Daily Archives: April 1, 2012

Chunks, Topics, and Themes in LDA

[NB: This post is the continuation of a conversation begun on Ted Underwood’s blog under the post “A touching detail produced by LDA”—in which he demonstrates that there is an overlay between the works of the Shelley/Godwin family and a topic which includes the terms mind / heart / felt.  Rather than hijack his post, I’m responding here to questions having to do more with process than content; however, to understand fully the genesis of this conversation, I encourage you to read Ted’s post and the comments there first. ]


I appreciate your response because it is making me think carefully about what I understand LDA “topics” to represent.  I’m not sure that I’m on board with thinking of topics in terms of discourse or necessarily “ways” of writing.  Honestly, I’m not trying to be difficult here; rather, I’m trying to parse for myself what I mean when I talk about my expectations that particular terms “should” form the basis for a highly probable topic.  It seems to me that what one wants from topic modeling are lexical themes—in other words, lexical trends over the course of particular chunks of text.  I’m taking to heart here Matt Jockers’s recent post on the LDA buffet in which he articulates the assumption that LDA analysis makes—that the world is composed of a certain number of topics (and in Mallet, we define those topics when we run the topic modeling application).  As a result, when I run a topic model analysis in Mallet, I am looking at the way graphemes (because the written symbol, of course, is divorced from its meaning) relate to other similar graphemes.  So, though topics may not have a one-to-one semantic relationship with particular volumes as the “main topic” or “supporting topics,” one might reasonably expect that a text with a 90% probability of including a list of graphemes from an LDA topic lexicon (for lack of a better word) would correspondingly address a thematic topic which depends heavily on a closely related vocabulary.  Similarly, the frequent use of words in a topic lexicon increases the probability that the LDA topic, through the repetition of those words, carries semantic weight—though the degree to which this is the case wouldn’t likely be determined by that initial topic probability.
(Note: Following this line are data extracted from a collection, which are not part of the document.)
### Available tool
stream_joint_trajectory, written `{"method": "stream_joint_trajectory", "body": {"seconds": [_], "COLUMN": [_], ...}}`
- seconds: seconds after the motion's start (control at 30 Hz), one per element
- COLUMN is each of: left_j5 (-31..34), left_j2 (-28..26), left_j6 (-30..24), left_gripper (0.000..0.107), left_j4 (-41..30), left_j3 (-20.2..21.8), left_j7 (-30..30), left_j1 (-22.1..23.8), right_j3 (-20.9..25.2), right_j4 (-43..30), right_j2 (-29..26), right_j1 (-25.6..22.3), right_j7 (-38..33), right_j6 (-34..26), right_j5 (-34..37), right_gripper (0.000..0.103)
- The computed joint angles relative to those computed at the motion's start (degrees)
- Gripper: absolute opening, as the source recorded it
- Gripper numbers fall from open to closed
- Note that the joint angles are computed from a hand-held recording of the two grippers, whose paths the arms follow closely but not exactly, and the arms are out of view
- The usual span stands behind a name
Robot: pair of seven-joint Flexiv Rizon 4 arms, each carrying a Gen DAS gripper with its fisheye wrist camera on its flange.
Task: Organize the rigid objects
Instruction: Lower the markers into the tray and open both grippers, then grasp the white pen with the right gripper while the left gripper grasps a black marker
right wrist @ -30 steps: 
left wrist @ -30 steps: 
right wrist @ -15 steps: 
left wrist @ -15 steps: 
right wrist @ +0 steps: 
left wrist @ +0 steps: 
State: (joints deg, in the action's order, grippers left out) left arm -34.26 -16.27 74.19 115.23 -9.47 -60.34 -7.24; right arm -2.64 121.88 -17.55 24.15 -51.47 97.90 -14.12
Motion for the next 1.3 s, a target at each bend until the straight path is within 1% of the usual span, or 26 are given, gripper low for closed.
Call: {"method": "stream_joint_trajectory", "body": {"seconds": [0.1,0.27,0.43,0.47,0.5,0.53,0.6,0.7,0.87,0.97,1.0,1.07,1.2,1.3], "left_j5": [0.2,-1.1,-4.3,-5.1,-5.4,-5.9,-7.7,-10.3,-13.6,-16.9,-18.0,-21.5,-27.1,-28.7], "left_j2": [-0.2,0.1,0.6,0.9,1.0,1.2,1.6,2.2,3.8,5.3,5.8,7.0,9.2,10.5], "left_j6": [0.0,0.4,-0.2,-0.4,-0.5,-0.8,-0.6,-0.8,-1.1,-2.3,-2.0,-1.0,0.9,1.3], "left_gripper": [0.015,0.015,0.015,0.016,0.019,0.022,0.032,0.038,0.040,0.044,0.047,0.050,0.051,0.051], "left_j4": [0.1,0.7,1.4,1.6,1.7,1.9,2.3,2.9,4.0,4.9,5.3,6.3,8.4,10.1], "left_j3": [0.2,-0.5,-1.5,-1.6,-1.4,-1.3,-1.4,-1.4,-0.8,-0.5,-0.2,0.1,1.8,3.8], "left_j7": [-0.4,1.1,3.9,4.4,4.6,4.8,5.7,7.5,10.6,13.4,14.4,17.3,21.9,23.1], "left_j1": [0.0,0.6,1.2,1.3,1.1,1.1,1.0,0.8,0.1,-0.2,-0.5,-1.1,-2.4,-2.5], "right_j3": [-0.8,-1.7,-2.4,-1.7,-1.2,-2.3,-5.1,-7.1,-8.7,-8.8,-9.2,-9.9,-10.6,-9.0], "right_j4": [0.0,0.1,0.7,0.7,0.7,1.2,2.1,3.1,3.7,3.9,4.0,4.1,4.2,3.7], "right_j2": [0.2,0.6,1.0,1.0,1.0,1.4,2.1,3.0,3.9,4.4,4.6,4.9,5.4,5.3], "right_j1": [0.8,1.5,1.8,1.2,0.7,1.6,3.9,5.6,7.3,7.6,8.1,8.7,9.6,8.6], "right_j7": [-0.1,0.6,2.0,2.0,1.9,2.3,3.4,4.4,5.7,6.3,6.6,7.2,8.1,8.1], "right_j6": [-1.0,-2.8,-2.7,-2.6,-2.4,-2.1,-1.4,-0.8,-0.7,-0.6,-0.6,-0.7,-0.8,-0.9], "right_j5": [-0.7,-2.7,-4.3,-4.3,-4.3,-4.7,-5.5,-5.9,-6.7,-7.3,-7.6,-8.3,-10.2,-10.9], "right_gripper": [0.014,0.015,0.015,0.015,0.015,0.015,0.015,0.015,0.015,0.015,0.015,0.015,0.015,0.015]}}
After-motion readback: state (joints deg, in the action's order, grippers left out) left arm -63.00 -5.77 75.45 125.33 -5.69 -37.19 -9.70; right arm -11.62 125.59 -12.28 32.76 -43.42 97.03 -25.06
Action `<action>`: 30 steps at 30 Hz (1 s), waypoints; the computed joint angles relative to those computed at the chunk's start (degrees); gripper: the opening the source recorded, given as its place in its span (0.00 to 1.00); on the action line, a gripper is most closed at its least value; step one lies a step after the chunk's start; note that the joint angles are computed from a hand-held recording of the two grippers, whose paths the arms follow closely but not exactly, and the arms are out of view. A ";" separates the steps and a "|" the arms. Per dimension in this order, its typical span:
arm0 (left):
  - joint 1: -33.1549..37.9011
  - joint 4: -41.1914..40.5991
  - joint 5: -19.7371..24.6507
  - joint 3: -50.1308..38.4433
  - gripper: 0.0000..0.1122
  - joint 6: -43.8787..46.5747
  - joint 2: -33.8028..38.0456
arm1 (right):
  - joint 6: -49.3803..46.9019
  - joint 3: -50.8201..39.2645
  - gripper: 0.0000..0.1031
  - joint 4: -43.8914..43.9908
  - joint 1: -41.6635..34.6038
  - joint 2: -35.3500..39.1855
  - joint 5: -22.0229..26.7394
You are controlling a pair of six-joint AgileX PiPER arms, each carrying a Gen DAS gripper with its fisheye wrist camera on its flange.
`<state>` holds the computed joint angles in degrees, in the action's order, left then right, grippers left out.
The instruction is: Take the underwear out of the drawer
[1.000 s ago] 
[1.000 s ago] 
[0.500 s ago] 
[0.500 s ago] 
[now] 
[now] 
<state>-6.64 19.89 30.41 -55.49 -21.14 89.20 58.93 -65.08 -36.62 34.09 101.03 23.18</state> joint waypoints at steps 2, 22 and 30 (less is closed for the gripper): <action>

I’m chasing the rabbit down a hole here, but I do so for the purpose of agreeing with your earlier claim that what kinds of results we get, their reliability, and their usefulness seems to be largely determined by the kinds of questions we’re asking in the first place.  I agree that when we use LDA to describe texts, that’s fundamentally different from using it to test assumptions/expectations.  In my research, I have attempted to draw very clear distinctions between when I am testing assumptions about the kinds of language that dominate a particular genre of poetry and when I am using LDA to generate a list of potential word groups that could then be used to describe poetic trends.  I see those as two very different projects.  When I’m working with poetry and specifically with ekphrasis, I am testing what people who write about this particular genre assume to be true: that the word or variations of the word still will be one of the most commonly used words across all ekphrastic texts and used at a higher rate than in any other genre of poetry. It’s true that the word still could be a semantic topic in many other kinds of poetry; however, what we’re trying to get at is that a group of words closely allied with the word still will be the most dominant and recurring trend across all ekphrastic verse.  The next determination, then, to be made is whether or not that discovery carries semantic weight.  If still, stillness, death, breathless, etc are not actually a dominant trend, have we overstated the case?

It seems that what you’re saying (and please intervene if I’m not articulating this correctly) , which I tend to agree with is that “chunk size” should be something determined by the questions being asked, and stating the way in which data has been chunked reflects the types of results we want to get in return.  Taking this into consideration, though, certainly has helped the way I position what I’m doing.  For me it is significant to chunk at the level of individual poems; however, were I to change my question to something like, “Which poets trend more toward ekphrastic topics than others?”—based on what we’re saying here, that question seems to require chunking volumes rather than individual poems.

In other news, test models on the whole 4500 poems in my dataset, which is chunked at the level of individual poem, yielded much more promising initial results than we thought we would get.  I would guess that it has something to do with the number of topics we assign when we run the model, and maybe one of the other ways forward is to talk about the threshold number of topics we need to assign in order to garner meaningful results from the model.  (Obviously people like Matt and Travis have hands-on experience with this; however, I’m wondering if the type of question we’re asking should have a definable impact on how many topics we generate for the different types of tests….) Hopefully, in the near future I’ll be able to share some of those very preliminary results… but I’m still in the midst of refining my queries and configuring my data.

Again, I’m engaged because I find what you’re doing both relevant and useful, and I think that having these mid-investigation conversations does help to inform the way ahead.  As you mention, perhaps many of these kinds of questions are answered in Matt Jockers’s book, but it is unlikely I’ll be able to use that before this first iteration of my project is done in the next month or two.  I believe that hearing anecdotal conversation about the low-level kinds of tests people are playing with really does help others along in their own work since we’re still figuring out what exactly we can do with this tool.